*Exercise prompt:*
Could you please output only the lines from the one holding "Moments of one" through the end of the listing below, exactly as written and without pictures?

*Recorded data:*
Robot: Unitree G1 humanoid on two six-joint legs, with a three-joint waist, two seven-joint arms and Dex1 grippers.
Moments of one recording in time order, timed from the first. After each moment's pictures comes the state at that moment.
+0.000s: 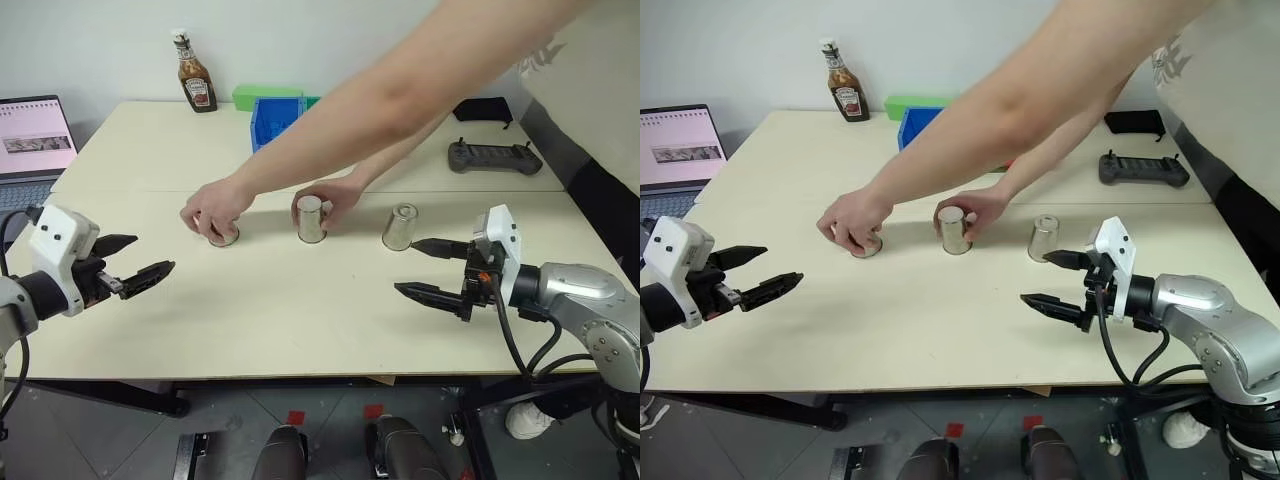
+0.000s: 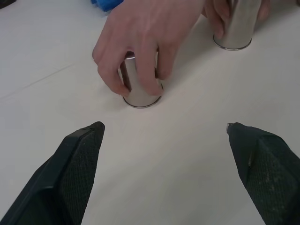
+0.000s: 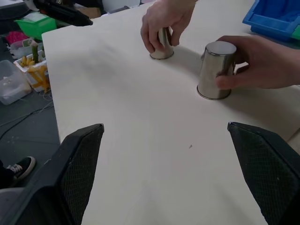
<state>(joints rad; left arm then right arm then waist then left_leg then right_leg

*Answer box:*
Moments of one recording in time order, timed from the first. After each moment's pictures comes the state at that moment.
+0.000s: 
+0.000s: 
+0.000s: 
<state>(joints rad; left arm then right arm then waist then left_leg then right_leg

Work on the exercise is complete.